La curiosité tenace des petits,
Autour du bois flambant qui faisait peur aux bêtes,
Luisait, et, sous les poils broussailleux de ces têtes,
Des forces grandissaient pour tous les appétits.

Mon pauvre aïeul, errant de repaire en repaire,
Oh ! la faim, la noirceur du ciel, les animaux,
L’effroi, la nuit, l’hiver, l’horreur de tous les maux
T’accablaient ! Ô mon pauvre aïeul, mon pauvre père !

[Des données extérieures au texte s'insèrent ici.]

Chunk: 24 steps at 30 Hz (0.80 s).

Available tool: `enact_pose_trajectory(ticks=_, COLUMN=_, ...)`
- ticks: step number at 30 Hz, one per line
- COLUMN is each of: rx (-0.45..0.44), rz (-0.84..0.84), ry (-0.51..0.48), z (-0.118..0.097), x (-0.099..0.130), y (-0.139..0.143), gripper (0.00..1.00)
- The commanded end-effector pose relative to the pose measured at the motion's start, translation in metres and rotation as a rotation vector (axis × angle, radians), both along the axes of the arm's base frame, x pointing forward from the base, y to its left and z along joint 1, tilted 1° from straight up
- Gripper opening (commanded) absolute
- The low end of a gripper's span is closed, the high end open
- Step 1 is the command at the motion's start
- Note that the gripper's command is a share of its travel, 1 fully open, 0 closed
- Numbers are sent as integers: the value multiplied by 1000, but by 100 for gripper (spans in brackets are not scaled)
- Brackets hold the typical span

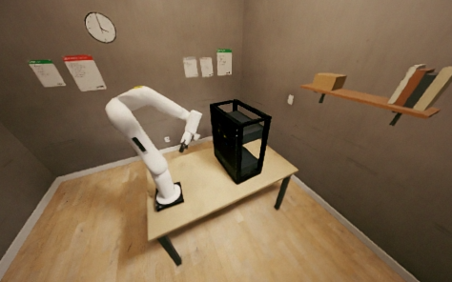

Ivre, les yeux perdus dans les pleurs et le sang,
Ta main ravit, aux flancs affreux de la Nature,
Le roc; tu fis une arme avec cette ossature
Du sol où tu n’avais marché qu’en te blessant.
Et le cerf franchissant, agile, les espaces,

Tu le frappas ; tu pris l’ours ; tu mis aux abois
Le lourd rhinocéros et le renne aux longs bois ;
Et tu devins l’égal des dents les plus rapaces ;

Puis le vainqueur ! Alors, de ces pierres tu fis,
En délassant tes reins des féroces poursuites,
Chez toi, dans l’apaisante odeur des viandes cuites,
Les ornements d’amour pour la femme et les fils.

... Cependant, est-ce vous, haches, flèches aiguës,
Vieux silex, que je vois, bien soignés et bien clos,
Vous, taillés quand l’horreur gelait au creux des os
Notre famille errante, aux époques perdues ?

Étiquetés dans ces vitrines, vous dormez ;
Et les fauves, nos vieux rivaux, au fond des sables,
Hâves, traînent le cri des faims inapaisables,
Comme un écho de nos longs sanglots d’affamés.